Genetic counselors use HWE daily. When a couple with no family history of cystic fibrosis asks about carrier risk, the counselor calculates: CF incidence ~1/2500 → q² = 0.0004 → q = 0.02 → carrier frequency 2pq ≈ 1/25. Each partner has a ~4% chance of being a carrier. The probability both are carriers: (1/25)² = 1/625. If both are carriers, 1/4 of children are affected: final risk = 1/2500 — which matches the population incidence, confirming the model's internal consistency. This reasoning extends to any autosomal recessive disease with known population frequency.
When observed genotype frequencies deviate significantly from HWE expectations, natural selection may be at work. Classic examples: the sickle cell allele (HbS) in malaria-endemic regions shows excess heterozygotes — heterozygote advantage maintains both alleles at frequencies far from what neutral drift would predict. Similarly, MHC/HLA genes show extreme heterozygote excess due to balancing selection. Comparing observed vs HWE-expected frequencies at multiple loci across the genome identifies loci under selection — a technique called genome-wide HWE scanning.
HWE assumes infinite population size, but real populations are finite and subject to genetic drift. The smaller the population, the more genotype frequencies fluctuate around HWE expectations by chance alone. For N < 50, random fluctuations can produce "significant" chi-square deviations even without selection or other evolutionary forces. In conservation genetics, departures from HWE in small populations are expected and inform management strategies: translocations to restore gene flow, genetic rescue programs, and minimum viable population estimates.
It means one or more evolutionary forces are acting: natural selection against certain genotypes, non-random mating (inbreeding or assortative mating), genetic drift (in small populations), gene flow from other populations, or mutation. The chi-square test identifies departure but not the specific cause — additional analysis is needed.

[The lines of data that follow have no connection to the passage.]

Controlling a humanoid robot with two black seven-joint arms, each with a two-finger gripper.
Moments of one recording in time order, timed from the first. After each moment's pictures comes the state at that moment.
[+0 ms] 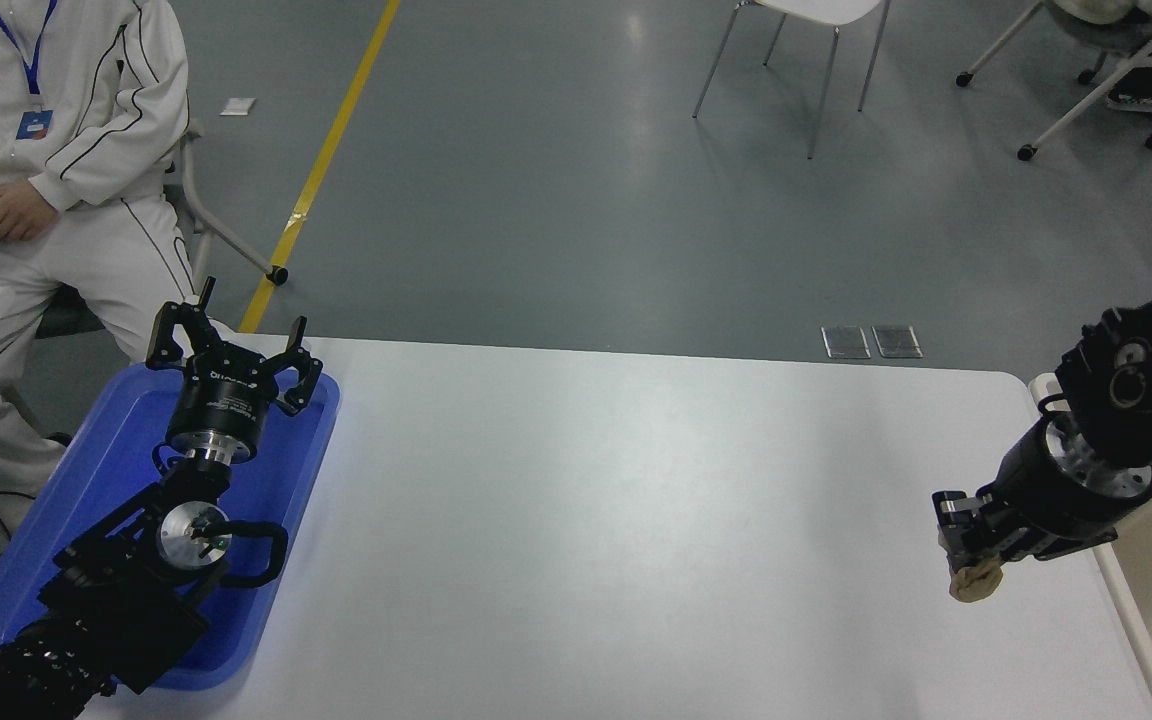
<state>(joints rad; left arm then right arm) -0.62 0.18 -0.87 -0.41 -0.09 -0.57 -0.51 2.01 -0.57 -1.23 1.57 -0.31 0.61 -0.14</state>
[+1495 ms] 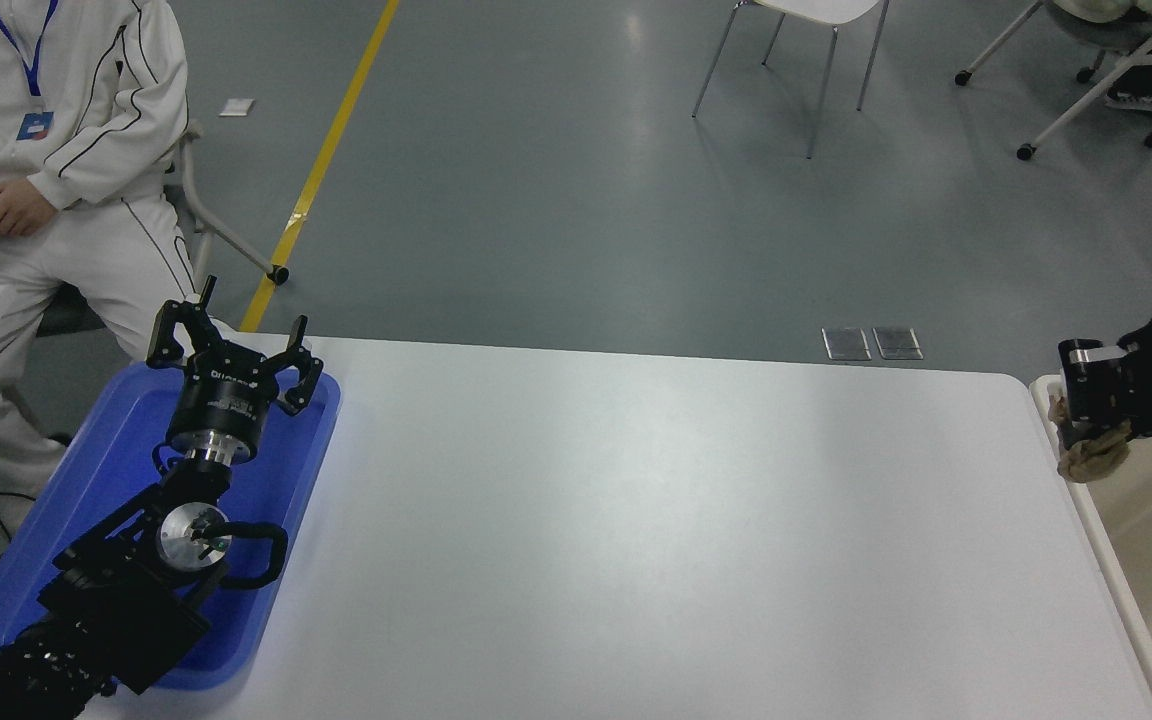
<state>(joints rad) -0.62 0.18 -0.87 -0.41 -0.09 -0.57 -0.51 2.35 -0.69 -1.49 1.51 -0.23 0.79 -0.14</state>
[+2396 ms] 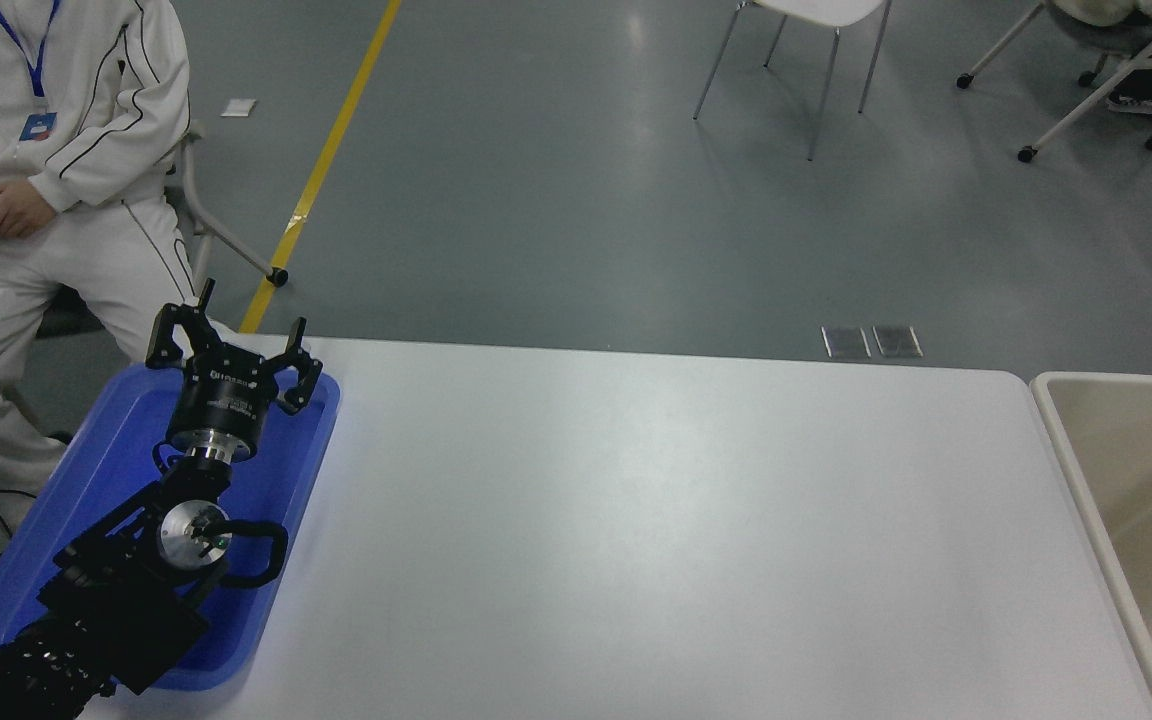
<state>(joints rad) -0.62 0.18 -0.87 -0.41 -0.09 -0.57 -0.51 1.51 -0.90 -1.24 0.99 -0.23 0.18 -0.14</state>
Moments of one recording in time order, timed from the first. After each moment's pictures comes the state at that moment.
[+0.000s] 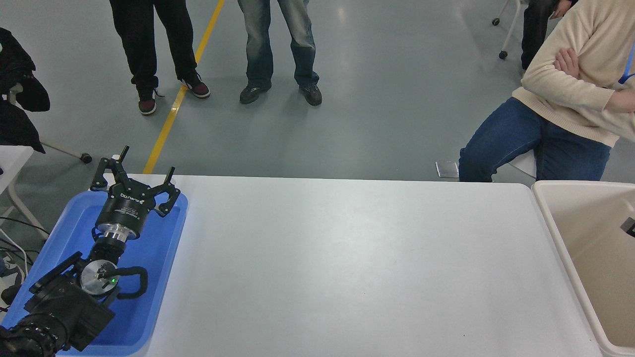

For autosomal recessive diseases, disease incidence = q² (frequency of homozygous recessive). Take the square root to get q, then p = 1 - q. Carrier frequency = 2pq. Example: cystic fibrosis affects ~1/2500 Caucasians, so q² = 0.0004, q = 0.02, p = 0.98, carrier frequency = 2(0.98)(0.02) = 0.0392 or ~1 in 25.
For a standard biallelic HWE test with 1 degree of freedom, the critical value at α = 0.05 is 3.84. A chi-square statistic above 3.84 means the population significantly departs from HWE at the 5% significance level. At α = 0.01, the critical value is 6.63.
Yes. For three alleles (p + q + r = 1), genotype frequencies expand to six genotypes. The ABO blood group system with alleles IA, IB, and i uses this multiallelic extension. This calculator focuses on the two-allele case which covers most genetics applications.
Inbreeding increases homozygosity and decreases heterozygosity. With inbreeding coefficient F, genotype frequencies become: AA = p² + Fpq, Aa = 2pq(1-F), aa = q² + Fpq. A positive F indicates excess homozygotes — a common deviation from HWE in small or isolated populations.
Forensic DNA profiling uses HWE to calculate the probability of a random match. The match probability for each locus depends on genotype frequency (p² for homozygotes, 2pq for heterozygotes), assumed under HWE. If a population isn't in HWE, match probabilities may be inaccurate.